US20260134272
2026-05-14
Physics
G06N3/063
The invention addresses the need for memory-efficient streaming operations in neural network processors. It introduces a neural processor circuit comprising a neural engine and a data processor circuit. The neural engine performs operations on input tensors across different layers, generating output tensors that serve as input for subsequent layers. The data processor circuit facilitates this by storing portions of input and output tensors in buffers, enabling efficient access and processing by the neural engine.
Neural networks, especially convolutional neural networks (CNNs), require extensive computations involving operations like multiplication and accumulation. These operations are typically organized into layers, each performing specific transformations.
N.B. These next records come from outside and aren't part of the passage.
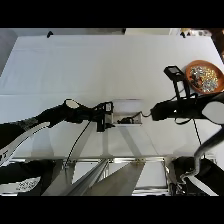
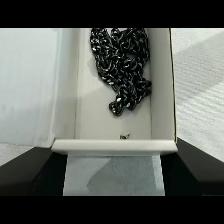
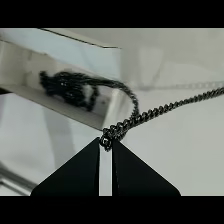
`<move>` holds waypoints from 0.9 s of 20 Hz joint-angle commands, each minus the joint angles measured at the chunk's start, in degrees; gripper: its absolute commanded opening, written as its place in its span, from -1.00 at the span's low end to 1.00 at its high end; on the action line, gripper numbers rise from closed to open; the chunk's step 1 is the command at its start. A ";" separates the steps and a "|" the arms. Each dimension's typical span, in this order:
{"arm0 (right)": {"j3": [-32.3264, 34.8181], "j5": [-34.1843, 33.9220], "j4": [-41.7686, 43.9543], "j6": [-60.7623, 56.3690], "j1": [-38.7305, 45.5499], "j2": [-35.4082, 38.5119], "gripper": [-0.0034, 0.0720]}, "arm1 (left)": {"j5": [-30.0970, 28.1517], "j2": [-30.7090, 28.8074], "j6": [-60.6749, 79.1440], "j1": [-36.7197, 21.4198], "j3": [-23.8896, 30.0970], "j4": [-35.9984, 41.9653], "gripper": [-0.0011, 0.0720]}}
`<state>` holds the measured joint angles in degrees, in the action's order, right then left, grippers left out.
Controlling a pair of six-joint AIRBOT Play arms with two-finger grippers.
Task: Fold the box and place the chain.
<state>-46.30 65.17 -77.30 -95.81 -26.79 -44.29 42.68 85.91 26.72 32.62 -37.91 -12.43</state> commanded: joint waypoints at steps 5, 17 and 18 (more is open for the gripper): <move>-0.07 -12.26 10.51 -0.55 -11.13 1.90 -0.86 | -0.02 -0.02 0.02 -0.02 -0.02 -0.02 -0.40; 0.31 -19.63 7.93 -7.48 -15.34 -7.50 -0.86 | -0.02 -0.02 0.02 -0.02 -0.02 -0.02 -0.40; 0.31 -19.80 7.54 -7.50 -15.37 -9.77 -0.86 | -0.02 -0.02 0.02 -0.02 -0.02 -0.02 -0.40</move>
<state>-46.09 46.11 -68.90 -102.28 -41.89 -49.43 42.68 85.91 26.72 32.62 -37.91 -12.43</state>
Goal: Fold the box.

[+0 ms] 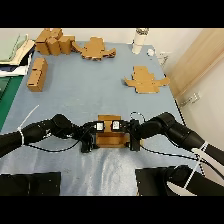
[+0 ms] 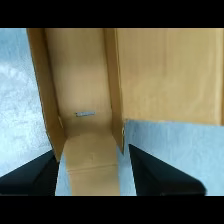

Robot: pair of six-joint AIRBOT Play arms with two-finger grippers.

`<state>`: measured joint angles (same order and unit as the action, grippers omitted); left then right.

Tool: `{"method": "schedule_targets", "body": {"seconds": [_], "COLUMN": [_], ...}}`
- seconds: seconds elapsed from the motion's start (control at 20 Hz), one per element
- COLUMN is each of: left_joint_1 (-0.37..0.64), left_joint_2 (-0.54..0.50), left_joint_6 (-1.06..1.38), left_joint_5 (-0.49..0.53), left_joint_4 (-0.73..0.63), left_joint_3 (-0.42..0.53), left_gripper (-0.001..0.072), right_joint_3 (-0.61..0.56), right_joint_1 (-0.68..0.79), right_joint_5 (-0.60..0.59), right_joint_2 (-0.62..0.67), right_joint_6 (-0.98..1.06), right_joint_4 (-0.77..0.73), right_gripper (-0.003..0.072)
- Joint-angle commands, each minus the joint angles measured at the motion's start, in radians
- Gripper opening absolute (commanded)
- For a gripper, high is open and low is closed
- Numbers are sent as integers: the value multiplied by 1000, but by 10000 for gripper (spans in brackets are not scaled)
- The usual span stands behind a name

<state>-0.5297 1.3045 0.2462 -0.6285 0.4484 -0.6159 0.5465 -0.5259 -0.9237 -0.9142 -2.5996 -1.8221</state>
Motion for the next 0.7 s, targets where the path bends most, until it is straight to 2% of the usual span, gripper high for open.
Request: {"method": "schedule_targets", "body": {"seconds": [0.0,0.1,0.15,0.25,0.65], "left_joint_1": [0,0,0,0,0], "left_joint_2": [1,1,1,1,1], "left_joint_6": [0,0,0,0,0], "left_joint_5": [0,0,0,0,0], "left_joint_4": [0,0,0,0,0], "left_joint_3": [0,0,0,0,0], "left_gripper": [527,527,527,526,527], "right_joint_3": [0,-2,-6,-19,-23], "right_joint_1": [-6,-12,-12,-13,-74], "right_joint_5": [33,24,17,20,124], "right_joint_2": [-1,-1,-1,-1,-5], "right_joint_6": [-54,-54,-54,-54,-63], "right_joint_4": [-57,-79,-87,-98,-102], "right_gripper": [455,316,218,137,137]}}
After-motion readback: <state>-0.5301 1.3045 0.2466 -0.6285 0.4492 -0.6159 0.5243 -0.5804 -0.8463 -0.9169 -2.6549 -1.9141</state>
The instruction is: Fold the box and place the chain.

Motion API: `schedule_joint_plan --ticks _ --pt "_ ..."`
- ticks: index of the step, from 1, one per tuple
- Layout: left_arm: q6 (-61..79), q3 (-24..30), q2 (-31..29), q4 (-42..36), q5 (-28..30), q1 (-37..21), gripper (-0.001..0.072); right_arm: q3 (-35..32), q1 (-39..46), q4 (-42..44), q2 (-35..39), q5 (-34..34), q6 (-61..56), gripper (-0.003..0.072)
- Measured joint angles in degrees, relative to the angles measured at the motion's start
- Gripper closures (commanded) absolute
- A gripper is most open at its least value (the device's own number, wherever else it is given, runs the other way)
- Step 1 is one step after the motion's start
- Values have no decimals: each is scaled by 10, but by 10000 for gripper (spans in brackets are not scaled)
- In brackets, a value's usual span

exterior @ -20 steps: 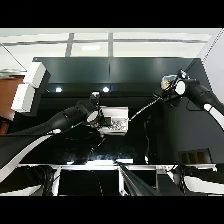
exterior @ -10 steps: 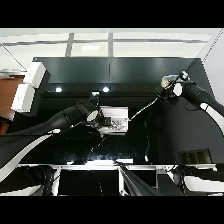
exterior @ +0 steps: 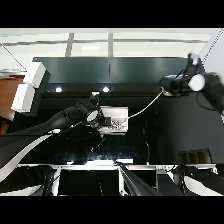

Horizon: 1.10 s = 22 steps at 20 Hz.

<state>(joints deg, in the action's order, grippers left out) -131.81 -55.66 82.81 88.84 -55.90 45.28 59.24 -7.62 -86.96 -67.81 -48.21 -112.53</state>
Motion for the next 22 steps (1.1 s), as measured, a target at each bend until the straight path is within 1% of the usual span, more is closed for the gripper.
schedule_joint_plan --ticks 2,5,7,9,11,13,15,19,22 --pt "0 0 0 0 0 0 681 44 0 56 61 -56 81 660" --pt "0 0 0 2 0 0 681 114 0 192 127 -133 181 660" --pt "0 0 0 3 0 0 681 148 0 285 154 -171 223 660" --pt "0 0 0 4 0 0 681 169 -3 367 169 -193 252 660" --pt "0 0 0 4 0 0 681 179 -22 414 174 -206 270 660" --pt "0 0 0 4 0 0 681 185 -55 440 174 -209 278 660" --pt "0 0 0 4 0 1 681 188 -95 447 171 -198 283 659" --pt "0 0 0 4 0 2 681 185 -163 416 152 -179 272 659" --pt "0 0 0 4 0 2 681 162 -204 392 127 -172 264 660"
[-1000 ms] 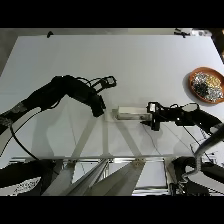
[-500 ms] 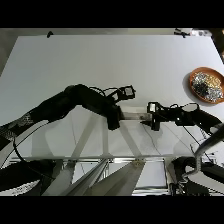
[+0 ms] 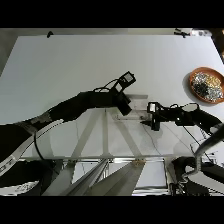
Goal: Fold the box and place the chain.
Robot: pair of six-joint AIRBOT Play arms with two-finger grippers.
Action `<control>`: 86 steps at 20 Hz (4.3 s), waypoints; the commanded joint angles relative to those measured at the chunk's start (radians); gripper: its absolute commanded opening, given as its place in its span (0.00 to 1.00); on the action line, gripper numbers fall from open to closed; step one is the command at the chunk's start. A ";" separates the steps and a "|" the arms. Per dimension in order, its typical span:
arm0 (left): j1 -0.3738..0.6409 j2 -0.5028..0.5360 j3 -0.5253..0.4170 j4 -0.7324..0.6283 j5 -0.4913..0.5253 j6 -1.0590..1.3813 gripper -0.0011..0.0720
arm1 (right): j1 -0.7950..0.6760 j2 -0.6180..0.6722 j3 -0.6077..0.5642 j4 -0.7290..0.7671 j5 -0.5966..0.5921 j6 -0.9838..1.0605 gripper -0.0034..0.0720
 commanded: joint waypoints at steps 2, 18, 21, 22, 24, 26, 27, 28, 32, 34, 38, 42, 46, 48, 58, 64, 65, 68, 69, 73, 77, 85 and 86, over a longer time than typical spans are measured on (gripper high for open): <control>0.000 -0.105 0.000 0.002 0.031 -0.090 0.02 | 0.000 0.000 0.000 0.000 0.000 0.000 0.58; 0.002 0.084 0.001 0.177 0.076 -0.100 0.03 | 0.000 0.000 0.000 0.000 0.000 0.000 0.58; 0.002 0.132 0.001 0.287 0.174 -0.101 0.02 | 0.000 0.000 0.000 0.000 0.000 0.000 0.58; 0.002 0.141 0.000 0.322 0.208 -0.117 0.02 | 0.000 0.000 0.000 0.001 0.000 0.000 0.58; 0.002 0.154 0.000 0.404 0.264 -0.144 0.02 | 0.000 0.000 0.000 0.000 0.000 0.000 0.58; 0.017 0.162 0.000 0.455 0.328 -0.142 0.02 | 0.000 0.000 0.000 0.000 0.001 0.000 0.58; 0.032 0.161 0.000 0.473 0.376 -0.129 0.02 | 0.000 0.000 0.000 0.000 0.000 0.000 0.58; 0.046 0.161 0.000 0.493 0.433 -0.099 0.02 | 0.000 0.000 0.000 0.000 0.001 0.000 0.58; 0.074 0.157 0.000 0.560 0.601 -0.042 0.02 | 0.000 0.000 0.000 0.000 0.000 0.000 0.58; 0.076 0.146 -0.001 0.558 0.594 -0.027 0.28 | 0.000 0.000 0.000 0.000 0.000 0.000 0.58; 0.069 0.087 -0.002 0.507 0.594 0.042 0.33 | 0.000 0.000 0.000 0.000 0.000 0.000 0.58; 0.053 0.034 -0.002 0.513 0.552 0.089 0.55 | 0.000 0.000 0.000 0.000 0.001 0.000 0.58; 0.053 0.029 -0.002 0.515 0.484 0.089 0.56 | 0.000 0.000 0.000 0.000 0.001 0.000 0.58; 0.053 0.029 -0.002 0.514 0.484 0.099 0.56 | 0.000 0.000 0.000 0.000 0.000 0.000 0.58; -0.032 0.028 -0.002 0.510 0.437 0.222 0.46 | 0.000 0.000 0.000 0.000 0.001 0.000 0.58; -0.033 0.028 -0.002 0.506 0.450 0.218 0.42 | 0.000 0.000 0.000 0.000 0.001 0.000 0.58; -0.033 0.028 -0.002 0.506 0.446 0.216 0.27 | 0.000 0.000 0.000 0.000 0.001 0.000 0.58; -0.033 0.028 -0.002 0.507 0.418 0.214 0.12 | 0.000 0.000 0.000 0.000 0.001 0.000 0.58; -0.033 0.028 -0.002 0.507 0.405 0.214 0.10 | 0.000 0.000 0.000 0.000 0.001 0.000 0.58; -0.033 0.028 -0.002 0.504 0.370 0.214 0.10 | 0.000 0.000 0.000 0.000 0.001 0.000 0.58; -0.032 0.028 -0.002 0.517 0.409 0.214 0.13 | 0.000 0.000 0.000 0.000 0.001 0.000 0.58; -0.031 0.028 -0.002 0.577 0.407 0.188 0.26 | 0.000 0.000 0.000 0.000 0.001 0.000 0.58; -0.031 0.028 -0.002 0.569 0.384 0.188 0.26 | 0.000 0.000 0.000 0.000 0.001 0.000 0.58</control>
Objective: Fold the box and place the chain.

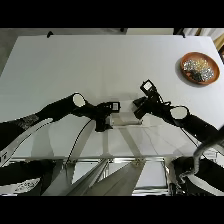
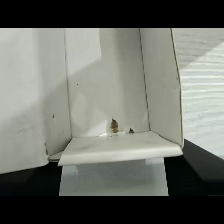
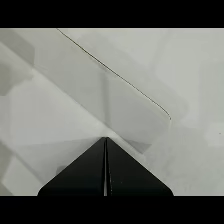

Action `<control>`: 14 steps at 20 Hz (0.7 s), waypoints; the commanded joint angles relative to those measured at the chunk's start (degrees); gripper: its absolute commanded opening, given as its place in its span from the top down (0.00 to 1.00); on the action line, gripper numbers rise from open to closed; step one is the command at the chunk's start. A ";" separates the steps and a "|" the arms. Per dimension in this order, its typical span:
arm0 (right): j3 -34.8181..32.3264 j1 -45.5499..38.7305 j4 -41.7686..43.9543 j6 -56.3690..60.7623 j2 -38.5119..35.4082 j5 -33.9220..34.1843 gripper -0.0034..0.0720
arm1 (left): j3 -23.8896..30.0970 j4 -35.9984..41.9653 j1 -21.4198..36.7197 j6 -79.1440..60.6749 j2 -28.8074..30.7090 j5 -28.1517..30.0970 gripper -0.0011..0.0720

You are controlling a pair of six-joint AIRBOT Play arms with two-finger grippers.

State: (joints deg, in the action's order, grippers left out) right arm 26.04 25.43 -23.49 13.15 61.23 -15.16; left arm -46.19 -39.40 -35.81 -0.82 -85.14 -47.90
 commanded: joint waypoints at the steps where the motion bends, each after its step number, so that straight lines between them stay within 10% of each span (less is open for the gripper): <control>1: 0.02 0.09 -2.27 0.61 -1.84 -2.23 0.93 | -0.02 0.07 0.00 -0.04 0.02 0.11 0.97; 6: 0.02 0.09 -8.83 3.43 -10.05 -8.68 0.93 | 0.00 0.07 0.00 -0.04 0.02 0.09 0.97; 14: 3.04 0.09 -46.62 27.15 -25.53 -35.87 0.94 | 0.00 0.07 0.00 -0.04 0.02 0.09 0.97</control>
State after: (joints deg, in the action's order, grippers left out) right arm 27.77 25.47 -55.96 33.74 41.12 -40.58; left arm -46.19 -39.42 -35.83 -0.89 -85.14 -47.88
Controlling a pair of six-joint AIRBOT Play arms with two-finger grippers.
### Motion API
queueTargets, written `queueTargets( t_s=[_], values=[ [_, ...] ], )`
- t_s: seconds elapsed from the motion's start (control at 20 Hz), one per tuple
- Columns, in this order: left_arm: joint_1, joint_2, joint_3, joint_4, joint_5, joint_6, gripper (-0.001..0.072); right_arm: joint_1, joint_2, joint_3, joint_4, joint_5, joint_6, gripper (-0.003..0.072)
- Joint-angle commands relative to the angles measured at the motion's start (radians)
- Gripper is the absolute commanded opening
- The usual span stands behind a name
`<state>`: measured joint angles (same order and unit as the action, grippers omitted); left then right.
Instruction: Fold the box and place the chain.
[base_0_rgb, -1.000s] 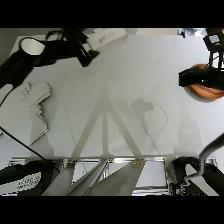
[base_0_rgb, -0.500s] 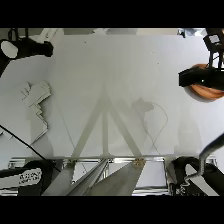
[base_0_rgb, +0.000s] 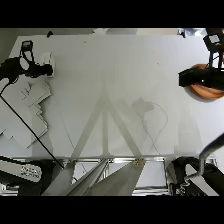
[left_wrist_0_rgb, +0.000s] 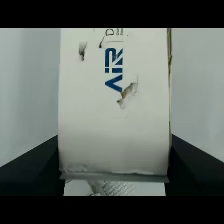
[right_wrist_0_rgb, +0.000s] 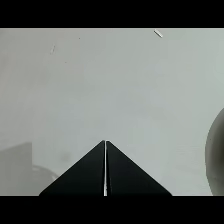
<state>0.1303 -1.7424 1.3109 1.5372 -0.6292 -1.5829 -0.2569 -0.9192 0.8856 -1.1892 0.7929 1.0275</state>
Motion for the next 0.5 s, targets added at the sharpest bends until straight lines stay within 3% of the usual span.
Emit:
queueTargets(
  t_s=[0.0, 0.05, 0.45],
  values=[
    [0.004, -0.027, 0.000, 0.008, -0.026, -0.014, 0.0520, -0.001, 0.001, 0.001, 0.000, 0.000, 0.000, 0.0007],
    [0.004, -0.015, 0.000, 0.005, -0.026, -0.014, 0.0684, -0.001, 0.001, 0.001, 0.000, 0.000, 0.000, 0.0007],
    [-0.007, 0.241, 0.000, -0.010, -0.031, -0.010, 0.0686, -0.001, 0.001, 0.001, 0.000, 0.000, 0.000, 0.0007]
  ],
)
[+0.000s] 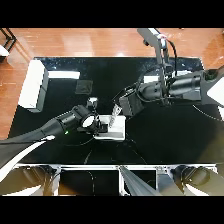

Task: Fold the box and place the chain.

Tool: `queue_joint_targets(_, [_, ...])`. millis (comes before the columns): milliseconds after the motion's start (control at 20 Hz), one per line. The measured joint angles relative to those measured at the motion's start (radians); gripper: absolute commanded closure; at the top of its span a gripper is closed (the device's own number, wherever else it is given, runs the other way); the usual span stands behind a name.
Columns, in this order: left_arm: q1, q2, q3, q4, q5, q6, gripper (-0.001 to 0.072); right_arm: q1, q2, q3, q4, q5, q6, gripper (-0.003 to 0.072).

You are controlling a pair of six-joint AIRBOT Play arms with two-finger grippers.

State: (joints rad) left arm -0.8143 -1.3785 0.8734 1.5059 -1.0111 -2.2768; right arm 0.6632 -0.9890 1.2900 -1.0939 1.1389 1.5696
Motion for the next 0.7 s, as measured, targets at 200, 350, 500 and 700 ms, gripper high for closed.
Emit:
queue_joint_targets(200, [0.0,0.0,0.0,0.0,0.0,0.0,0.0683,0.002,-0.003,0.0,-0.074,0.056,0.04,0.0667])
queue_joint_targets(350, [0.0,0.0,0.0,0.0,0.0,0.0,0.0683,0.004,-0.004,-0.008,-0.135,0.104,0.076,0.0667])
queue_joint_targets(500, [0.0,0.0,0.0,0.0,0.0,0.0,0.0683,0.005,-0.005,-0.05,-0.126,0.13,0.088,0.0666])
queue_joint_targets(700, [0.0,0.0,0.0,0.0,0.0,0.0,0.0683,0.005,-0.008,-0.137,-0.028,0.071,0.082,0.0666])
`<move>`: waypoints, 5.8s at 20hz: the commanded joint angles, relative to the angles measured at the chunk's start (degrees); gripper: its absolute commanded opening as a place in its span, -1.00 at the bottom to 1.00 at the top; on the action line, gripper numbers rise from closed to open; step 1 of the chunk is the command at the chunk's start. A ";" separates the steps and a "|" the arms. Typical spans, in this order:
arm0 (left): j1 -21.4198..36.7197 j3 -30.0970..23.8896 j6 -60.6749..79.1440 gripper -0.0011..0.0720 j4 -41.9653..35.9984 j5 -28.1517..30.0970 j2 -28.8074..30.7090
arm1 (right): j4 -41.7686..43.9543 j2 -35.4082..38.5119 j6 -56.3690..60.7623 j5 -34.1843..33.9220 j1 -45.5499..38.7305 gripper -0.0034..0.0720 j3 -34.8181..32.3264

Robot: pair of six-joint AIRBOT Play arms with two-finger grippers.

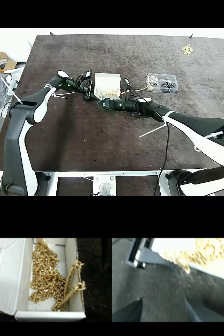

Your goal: Fold the box and place the chain.

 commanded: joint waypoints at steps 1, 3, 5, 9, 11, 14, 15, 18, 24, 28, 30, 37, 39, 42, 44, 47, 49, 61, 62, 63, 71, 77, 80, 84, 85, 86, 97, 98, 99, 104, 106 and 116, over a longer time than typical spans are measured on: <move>-0.02 0.02 0.00 0.17 -0.02 -0.02 -0.02 | 7.56 -4.79 -6.38 1.27 -0.33 0.81 3.93; -0.02 0.02 0.00 0.17 -0.02 0.00 -0.02 | 7.54 -6.60 -6.36 1.03 -0.33 0.81 6.10; -0.02 0.02 0.00 0.17 -0.02 0.00 -0.02 | 7.56 -8.37 -6.36 1.05 -0.31 0.81 7.52; -0.02 0.02 0.00 0.17 -0.02 0.00 -0.02 | 7.54 -9.09 -6.36 1.01 0.13 0.81 8.17; -0.02 0.02 0.00 0.17 -0.02 0.00 -0.02 | 7.56 -9.09 -6.36 0.76 0.66 0.81 8.20; -0.02 0.02 0.00 0.17 0.00 0.00 -0.02 | 8.00 -9.07 -6.38 0.87 1.79 0.81 8.22; -0.02 0.02 0.00 0.17 -0.02 0.00 -0.02 | 8.48 -9.07 -6.45 0.87 2.08 0.81 8.31; -0.02 0.02 0.00 0.17 -0.02 0.00 -0.02 | 8.66 -9.07 -6.58 2.32 2.34 0.81 9.92; -0.02 0.02 0.00 0.17 -0.02 0.00 -0.02 | 8.61 -8.68 -6.58 5.03 2.36 0.81 14.95; -0.02 0.02 0.00 0.17 -0.02 0.00 -0.02 | 8.28 -5.64 -6.58 5.75 2.16 0.81 15.06; -0.02 0.02 0.00 0.17 0.00 0.00 -0.02 | 5.79 -3.58 -6.54 5.68 2.14 0.81 15.06; -0.02 0.02 0.00 0.17 -0.02 0.00 -0.02 | -30.34 2.99 22.34 3.96 1.77 0.81 11.54; -0.02 0.02 0.00 0.17 -0.02 0.00 -0.02 | -32.57 3.65 25.73 0.81 1.81 0.81 8.09; -0.02 0.02 0.00 0.17 -0.02 0.00 -0.02 | -30.84 2.54 25.66 -7.13 3.39 0.81 5.46; -0.02 0.02 0.00 0.17 -0.02 0.00 -0.02 | -30.60 1.03 25.66 -12.13 5.09 0.81 6.12; -0.02 0.02 0.00 0.17 -0.02 -0.02 -0.02 | -29.81 -1.51 25.62 -14.82 6.16 0.81 8.59; -0.02 0.02 0.00 0.17 -0.02 0.00 -0.02 | -29.73 -3.06 25.66 -15.61 6.23 0.81 10.03; -0.02 0.02 0.00 0.17 -0.02 0.00 -0.02 | -28.13 -5.09 25.62 -16.04 7.65 0.81 13.55; -0.02 0.02 0.00 0.17 -0.02 0.00 -0.02 | -27.71 -5.09 25.64 -16.44 8.04 0.81 13.55; -0.02 0.02 0.00 0.17 -0.02 0.00 -0.02 | -26.88 -5.09 25.16 -17.00 8.46 0.81 13.55; -0.02 0.02 0.00 0.17 -0.02 0.00 -0.02 | -25.66 -4.85 24.98 -17.22 8.81 0.81 14.62; -0.02 0.02 0.00 0.17 -0.02 0.00 -0.02 | -25.66 -4.85 25.00 -15.47 8.61 0.81 17.42; -0.02 0.02 0.00 0.17 -0.02 0.00 -0.02 | -25.66 -4.59 25.00 -15.08 8.52 0.81 17.77; -0.02 0.02 0.00 0.17 -0.02 0.00 -0.02 | -25.70 -3.23 24.98 -14.03 7.21 0.81 17.77; -0.02 0.02 0.00 0.17 -0.02 0.00 -0.02 | -25.97 -2.75 24.94 -13.92 6.67 0.81 17.77; -0.02 0.02 0.00 0.17 -0.02 0.00 -0.02 | -25.94 -2.21 24.57 -13.79 6.03 0.81 17.77; -0.02 0.02 0.00 0.17 -0.02 0.00 -0.02 | -27.41 -1.84 25.03 -2.25 4.02 0.82 13.16; -0.02 0.02 0.00 0.17 -0.02 0.00 -0.02 | -27.36 -2.56 25.03 -2.21 4.07 0.82 13.07; -0.02 0.02 0.00 0.17 -0.02 -0.02 -0.02 | -26.56 -3.39 24.98 -2.25 4.15 0.82 13.09; -0.02 0.02 0.00 0.17 -0.02 0.00 -0.02 | -12.07 -5.77 12.41 -2.84 4.22 0.82 13.11; -0.02 0.02 0.00 0.17 -0.02 0.00 -0.02 | -6.62 -5.81 7.69 -3.13 4.22 0.82 13.09; -0.02 0.02 0.00 0.17 -0.02 0.00 -0.02 | -2.32 -5.75 2.73 -1.03 4.20 0.81 14.40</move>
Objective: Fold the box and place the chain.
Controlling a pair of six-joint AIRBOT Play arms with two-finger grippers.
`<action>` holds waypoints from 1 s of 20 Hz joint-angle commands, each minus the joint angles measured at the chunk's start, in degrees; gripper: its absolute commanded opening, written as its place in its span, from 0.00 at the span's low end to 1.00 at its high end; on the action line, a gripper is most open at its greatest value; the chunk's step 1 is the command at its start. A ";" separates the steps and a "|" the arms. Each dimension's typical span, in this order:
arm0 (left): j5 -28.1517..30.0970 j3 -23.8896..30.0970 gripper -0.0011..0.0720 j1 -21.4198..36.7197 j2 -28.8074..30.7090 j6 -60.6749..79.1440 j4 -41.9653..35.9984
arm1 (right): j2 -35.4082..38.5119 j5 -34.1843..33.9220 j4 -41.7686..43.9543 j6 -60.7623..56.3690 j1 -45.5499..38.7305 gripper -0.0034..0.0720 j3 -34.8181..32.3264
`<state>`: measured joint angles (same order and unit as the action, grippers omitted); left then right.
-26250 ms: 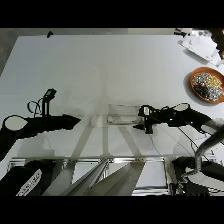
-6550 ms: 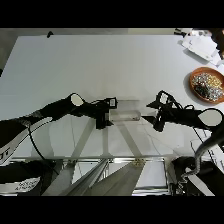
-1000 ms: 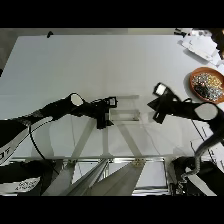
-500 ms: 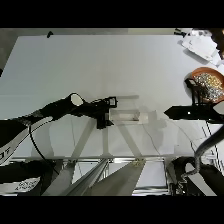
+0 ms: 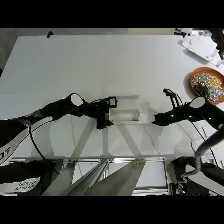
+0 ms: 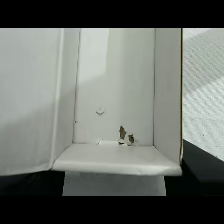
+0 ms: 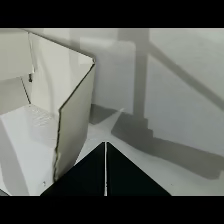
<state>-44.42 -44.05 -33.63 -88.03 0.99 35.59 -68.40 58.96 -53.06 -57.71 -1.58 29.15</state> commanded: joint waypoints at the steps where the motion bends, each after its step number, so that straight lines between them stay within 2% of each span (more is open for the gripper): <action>1: 0.02 0.04 0.47 -0.02 0.02 0.02 0.02 | -1.38 -1.18 1.36 1.22 1.99 0.06 -0.04; 11: 0.02 0.04 0.47 -0.04 0.02 0.02 0.02 | 1.11 -7.19 2.73 2.75 3.67 0.06 0.02; 13: 0.02 0.04 0.47 -0.04 0.02 0.02 0.02 | 3.48 -6.93 2.82 3.87 3.67 0.06 0.02; 17: 0.02 0.04 0.47 -0.02 0.02 0.02 0.02 | 6.03 -2.27 6.34 5.97 3.69 0.06 0.02; 20: 0.02 0.04 0.47 -0.02 0.02 0.04 0.02 | 5.51 -3.13 7.48 6.86 5.75 0.06 0.02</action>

While CPUs can handle these tasks, they consume significant bandwidth and power. The invention proposes an alternative approach using a specialized neural processor circuit to optimize these operations.
The neural processor circuit operates by streaming convolution operations across multiple layers. It uses tensor buffers to store partial results, which are then used as inputs for subsequent layers. This streaming approach allows for parallel execution of convolution operations, improving efficiency. The data control circuit manages the storage and retrieval of tensor portions, ensuring that the neural engine has continuous access to the necessary data for processing.
The described technology can be integrated into various electronic devices, including portable communications devices like smartphones and tablets, as well as non-portable devices like desktop computers. These devices may feature touch-sensitive interfaces and various sensors, supporting functionalities such as facial recognition through machine learning models. The neural processor circuit can enhance these devices' capabilities by providing efficient processing power for complex neural network operations.
An example device, such as the iPhone, may incorporate the neural processor circuit to handle machine learning tasks efficiently. This device could include components like touch screens, image sensors, and motion sensors, all working together with the neural processor to deliver advanced functionalities. The integration of this technology allows for improved performance in tasks requiring intensive computation, such as real-time image processing and user interface interactions.